На следующий день после свадьбы Агриппина появилась увенчанная короной, одетая в широкую и длинную тунику, расшитую золотом. Огромная толпа сенаторов, трибунов и консулов, высших чиновников, центурионов, гвардейцев-преторианцев, всадников, богатых вольноотпущенных и даже послов Парфянской империи приветствовала ее поклонами, когда она и ее сын вступали в большой зал приемов и аудиенций императорского дворца. Ей хватило одной ночи, чтобы сбросить маску и показать, что брак с императором для нее не более чем ступень к абсолютной власти, которой она хотела для себя и сына.
Луций Домиций был красив: длинные светлые локоны обрамляли правильные черты его лица, обращенного к матери.
Агриппина, положив руку на плечо сына, вела его, останавливая то возле влиятельного сенатора, то возле консула Поллиона, о котором уже говорили, что ему поручено внести в сенат предложение, предписывающее хлопотать перед императором о скорейшем обручении Октавии и сына Агриппины.
Никто уже не вспоминал о Юнии Силане, перерезавшем себе горло в день свадьбы Агриппины и Клавдия и без сожаления брошенном в костер. И о его сестре Кальвине, которую выслали из Рима.
Император приказал жрецам, как того требуют законы, отслужить в лесу Дианы искупительные ритуалы с жертвоприношениями, дабы испросить у богов прощения за кровосмесительную связь между Юнием Силаном и его сестрой Кальвиной.
Посмеяться не отважился никто. Доказательств этого преступного деяния не было никаких, а между тем император женился на своей родной племяннице, впадая на глазах у всех в грех кровосмешения, узаконенный подкупленными сенаторами.
Но кто бы посмел протестовать? Все склоняли головы перед Агриппиной и ее сыном, который вот-вот должен был стать зятем императора.

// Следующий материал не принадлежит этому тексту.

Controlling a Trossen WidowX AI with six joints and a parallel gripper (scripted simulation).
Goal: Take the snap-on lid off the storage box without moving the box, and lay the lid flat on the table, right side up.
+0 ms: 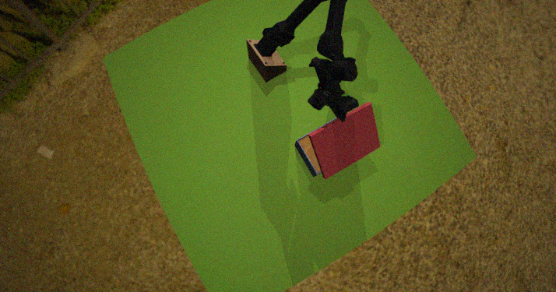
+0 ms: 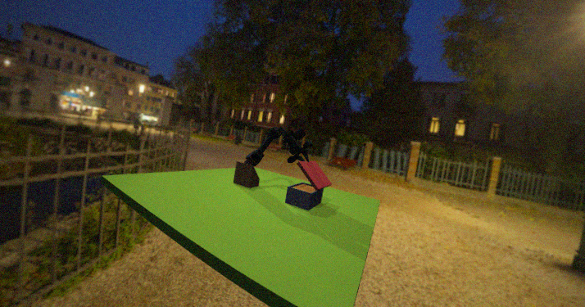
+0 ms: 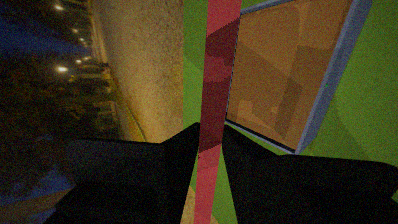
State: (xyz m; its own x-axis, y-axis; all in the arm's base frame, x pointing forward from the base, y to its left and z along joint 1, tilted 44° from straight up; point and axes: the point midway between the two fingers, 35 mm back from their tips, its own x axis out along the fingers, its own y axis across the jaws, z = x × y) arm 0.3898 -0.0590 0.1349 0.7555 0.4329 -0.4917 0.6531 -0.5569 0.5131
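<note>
Now: gripper tip 7 cm short of the red lid, 1 cm to the left of it and 5 cm above it. Round my gripper tip: storage box (3 cm ahead, 4 cm to the right, 19 cm below).
</note>
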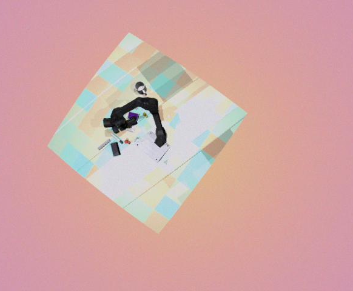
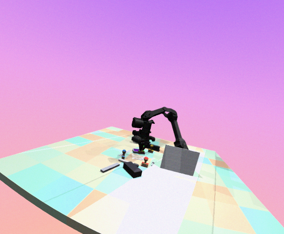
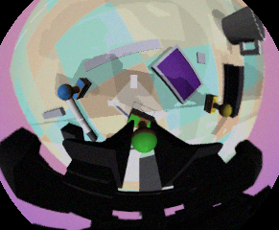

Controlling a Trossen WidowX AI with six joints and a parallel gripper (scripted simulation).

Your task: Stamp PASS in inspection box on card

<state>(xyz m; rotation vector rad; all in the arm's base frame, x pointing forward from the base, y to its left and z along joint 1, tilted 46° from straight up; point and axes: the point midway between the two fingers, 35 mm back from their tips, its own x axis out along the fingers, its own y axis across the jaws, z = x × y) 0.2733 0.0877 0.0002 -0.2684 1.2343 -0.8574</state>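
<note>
The white card is 60 mm below my gripper tip. Round my gripper tip: red-knobbed stamp 70 mm behind, 100 mm to the left, 30 mm below; then green-knobbed stamp right at my gripper tip; then purple ink pad 40 mm ahead, 90 mm to the right, 50 mm below.
</note>
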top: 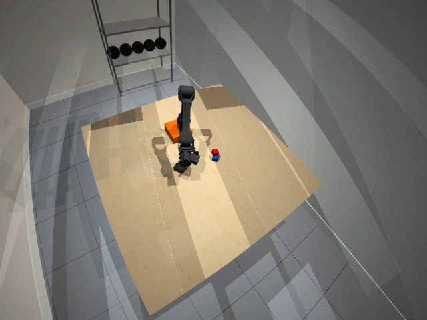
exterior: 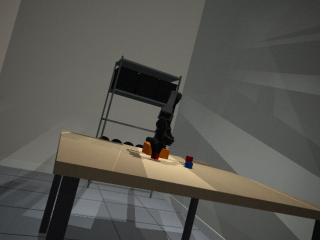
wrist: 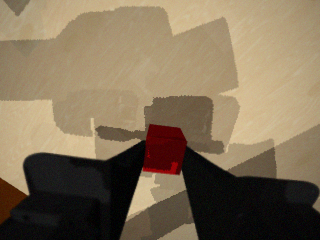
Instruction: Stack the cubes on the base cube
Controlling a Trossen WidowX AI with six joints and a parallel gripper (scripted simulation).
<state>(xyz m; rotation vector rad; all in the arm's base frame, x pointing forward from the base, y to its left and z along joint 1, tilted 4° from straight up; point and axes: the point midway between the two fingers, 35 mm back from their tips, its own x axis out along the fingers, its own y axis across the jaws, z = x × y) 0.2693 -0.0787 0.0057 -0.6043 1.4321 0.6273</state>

Теперь, как она того хотела, ее называли Августой, чтобы подчеркнуть, что она, подобно супругу, тоже вела свой род от Августа и имела все права на сан и власть.
Рядом с ней Клавдий сразу состарился, обнаружилась прежде незаметная хромота, он согнулся, походка его стала нетвердой. Казалось, что Агриппина за считанные ночи высосала из него остатки молодости и достоинства, одновременно обобрав и по части власти и могущества.
Я поделился своими мыслями и возмущением с Сенекой, который вернулся из корсиканской ссылки несколько дней назад, помилованный императором по просьбе супруги.
Он поблагодарил меня за все, что я для него сделал. Сам он полностью подчинился Агриппине, давая понять, что и я вместе с наставником и учителем, которому я полностью подчинялся, теперь в числе ее сторонников. Он был счастлив снова оказаться в Риме и наслаждался удобствами своего роскошного дома. Учитель устраивал приемы для друзей, рядом были его братья: старший — Галлион и младший — Мела. В доме на почетном месте стоял бюст Сенеки-старшего, его отца, известного оратора.
Помимо назначения на пост претора, с которым сенаторы его поздравляли, на Сенеку были возложены обязанности обучать и воспитывать сына Агриппины-Августы, которого мать, по общему признанию, готовила для самых высоких государственных постов, включая и высший — императорский — трон.
Сенека похудел за время ссылки в суровых условиях богом забытого острова, но быстро обрел свойственную ему живость во взоре. Хорошо зная его жизнь и восхищаясь ею, я был уверен, что лишения и аскеза его не сломают. Учителю случалось переживать долгие периоды поста, воздерживаться от мяса — этой мертвой плоти, довольствуясь лишь овощами и фруктами и не позволяя себе ни капли вина.
Сегодня же я замечал, как он, расцветший от ощущения власти, присматривался, ласкал взором молодые тела рабов обоего пола, еще нежные и не затвердевшие от возраста, а потом выбирал кого-нибудь из них для своего ложа. Он обнимал Херемона, египетского жреца, с которым познакомился во время долгого пребывания в Египте. Оба они постигли высшую мудрость, оба верили, что душа, в отличие от тела, не подвержена тлену и разложению, следовательно, неподвластна смерти.
Так почему же этот великий человек, оратор и философ, не возмущался, видя, что смерть стала послушным орудием в руках хозяев Рима, управлявших огромным государством, целой империей? Ведь если веришь в бессмертие души, если хочешь жить жизнью духа, не лучше ли покинуть императорские дворцы, виллы Палатина и Авентина и удалиться из этого города, бежать оттуда, где, несмотря на благовония, которыми обливают себя властители, пахнет отхожим местом, помойкой и сточной канавой, где царят порок, деньги и властолюбие, смущая чистые сердца? Корсика, Египет, Греция, Испания — не предпочтительней ли самая отдаленная, самая бедная провинция империи, нежели ее сердце, превратившееся в клоаку?